Use of Antithrombotic Agents During Pregnancy

Use of Antithrombotic Agents During PregnancyAntithrombotic therapy during pregnancy is used for the treatment and prophylaxis of venous thromboembolic disease, for the prevention and treatment of systemic embolism associated with valvular heart disease and/or prosthetic heart valves, and for the prevention of fetal growth retardation and pregnancy loss in patients with antiphospholipid antibodies and in patients with pregnancy-induced hypertension. Flovent inhalers Source Since antithrombotic agents have the potential to produce complications in both mother and fetus, their use during pregnancy raises concerns. Guidelines are difficult to establish because the evidence upon which recommendations are based is derived primarily from level V studies in pregnant patients. This chapter reviews the fetal and maternal effects of antithrombotic agents, including oral anticoagulants, unfractionated heparin, low-molecular-weight heparins (LMWHs), and aspirin, and provides recommendations for their use during pregnancy.
Since our last review, new information has appeared on the use of LMWH during pregnancy, and a placebo-controlled trial of aspirin and prednisone for the prevention of pregnancy loss in women with a history of multiple pregnancy losses and autoantibodies has been published.

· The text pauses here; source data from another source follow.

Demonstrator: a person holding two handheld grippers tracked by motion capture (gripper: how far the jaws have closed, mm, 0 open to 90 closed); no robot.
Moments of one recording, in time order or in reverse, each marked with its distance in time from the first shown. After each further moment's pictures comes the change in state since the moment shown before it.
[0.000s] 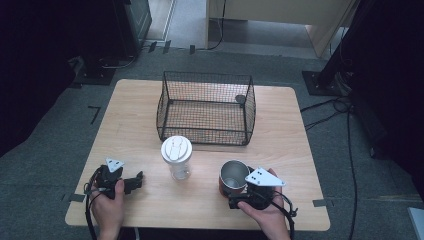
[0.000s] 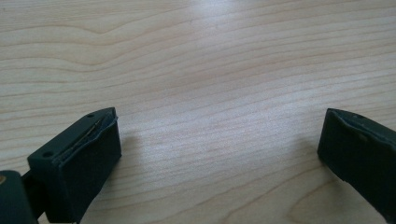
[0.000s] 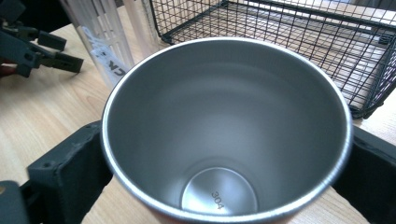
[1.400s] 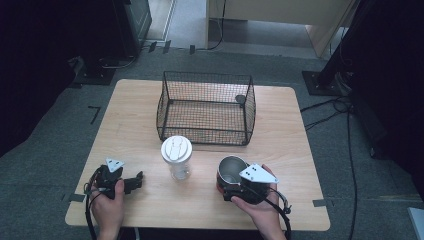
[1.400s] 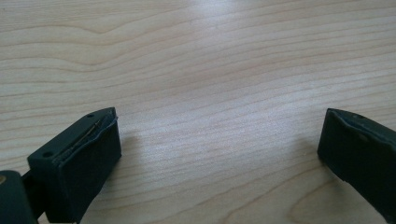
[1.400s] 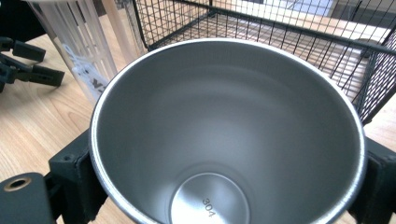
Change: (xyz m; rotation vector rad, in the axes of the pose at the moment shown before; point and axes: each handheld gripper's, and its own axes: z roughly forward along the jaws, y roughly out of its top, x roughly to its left) left arm 0.000 0.000 0.000 0.000 0.000 0.000; right arm 0.006 0.010 0.013 -0.025 -0.068 -0.006
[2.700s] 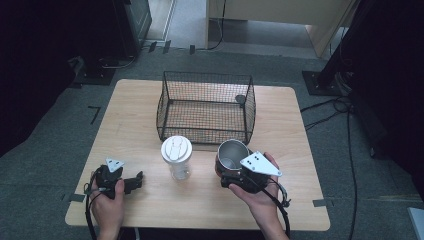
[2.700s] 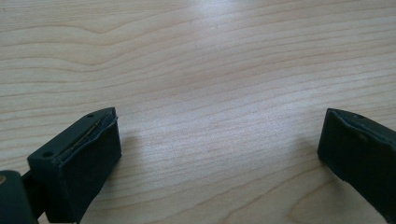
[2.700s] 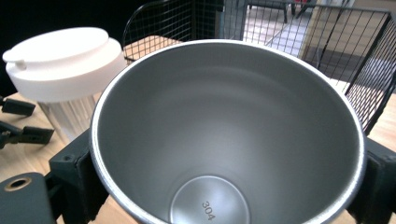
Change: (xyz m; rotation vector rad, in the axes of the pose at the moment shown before) left arm 0.000 0.000 0.000 -0.002 0.000 -0.003; right arm 0.003 0.042 -0.006 -0.138 -0.070 -0.009
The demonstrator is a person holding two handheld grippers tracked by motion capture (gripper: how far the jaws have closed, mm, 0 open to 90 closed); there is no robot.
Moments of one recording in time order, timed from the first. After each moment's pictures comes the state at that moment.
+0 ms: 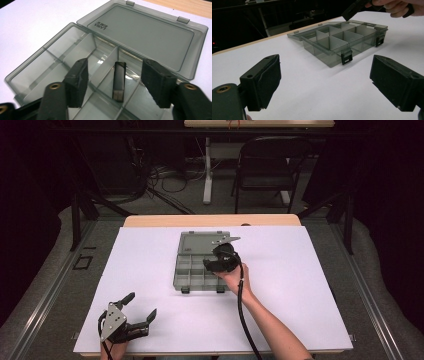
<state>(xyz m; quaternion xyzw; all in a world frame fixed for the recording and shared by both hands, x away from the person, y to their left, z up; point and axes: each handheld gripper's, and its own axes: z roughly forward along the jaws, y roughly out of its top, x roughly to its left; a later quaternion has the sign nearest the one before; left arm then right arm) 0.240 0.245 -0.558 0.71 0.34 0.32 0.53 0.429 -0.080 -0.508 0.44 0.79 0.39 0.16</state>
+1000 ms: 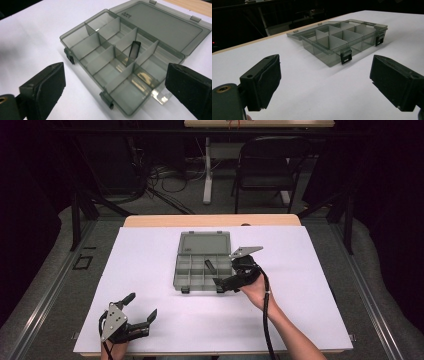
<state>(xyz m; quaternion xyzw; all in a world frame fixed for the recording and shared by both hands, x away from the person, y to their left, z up) 0.239 0.244 -0.558 0.71 0.34 0.32 0.52 0.372 -0.131 -0.482 0.35 0.83 0.42 0.11</state>
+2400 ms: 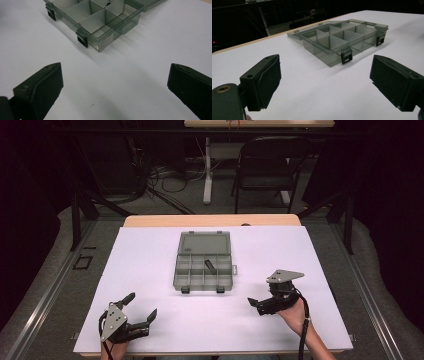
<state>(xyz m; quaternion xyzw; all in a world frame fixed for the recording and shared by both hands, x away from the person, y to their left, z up) 0.239 0.244 -0.558 0.71 0.34 0.32 0.52 0.311 -0.223 -0.504 0.36 0.83 0.40 0.17</state>
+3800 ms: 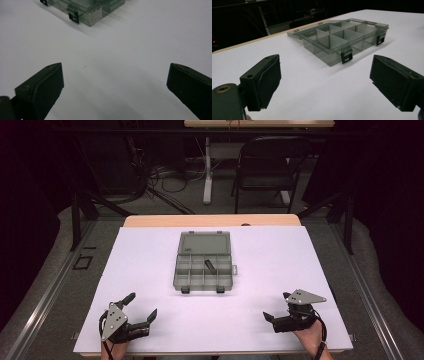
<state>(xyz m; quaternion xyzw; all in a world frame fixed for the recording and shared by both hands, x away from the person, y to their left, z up) 0.240 0.243 -0.559 0.72 0.34 0.32 0.52 0.266 -0.266 -0.536 0.39 0.80 0.42 0.19</state>
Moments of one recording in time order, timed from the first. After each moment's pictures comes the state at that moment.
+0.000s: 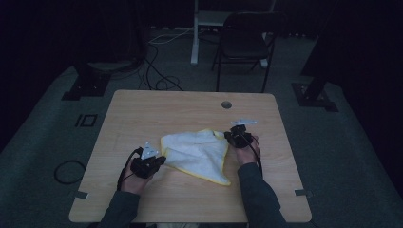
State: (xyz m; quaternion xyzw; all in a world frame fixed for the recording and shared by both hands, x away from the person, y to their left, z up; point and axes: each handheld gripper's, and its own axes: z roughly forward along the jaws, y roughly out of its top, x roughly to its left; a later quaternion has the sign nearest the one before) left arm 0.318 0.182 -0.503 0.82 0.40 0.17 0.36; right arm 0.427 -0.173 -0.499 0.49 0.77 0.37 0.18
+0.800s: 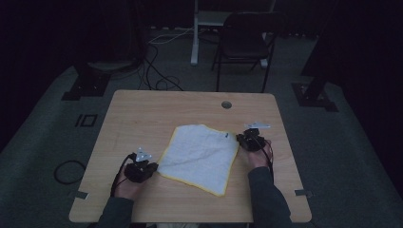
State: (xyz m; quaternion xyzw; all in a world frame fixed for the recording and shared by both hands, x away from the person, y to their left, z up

Epidemiology of Venous Thromboembolism
The true incidence of venous thromboembolism (VTE) associated with pregnancy is unknown, but there is a strong clinical impression that the risk is increased compared to nonpregnant individuals. Available evidence suggests that postpartum VTE is more common than antepartum VTE and that the risk of VTE is higher after cesarian section than after vaginal delivery.
As in the general population, it is likely that women with congenital deficiencies of antithrombin III, protein C, or protein S, or those with factor V Leiden or the persistent presence of antiphospholipid antibodies have an increased risk of VTE during pregnancy and the puerperium. Women with previous VTE might also have an increased risk of recurrent VTE during pregnancy and the puerpe-rium, but the results are conflicting.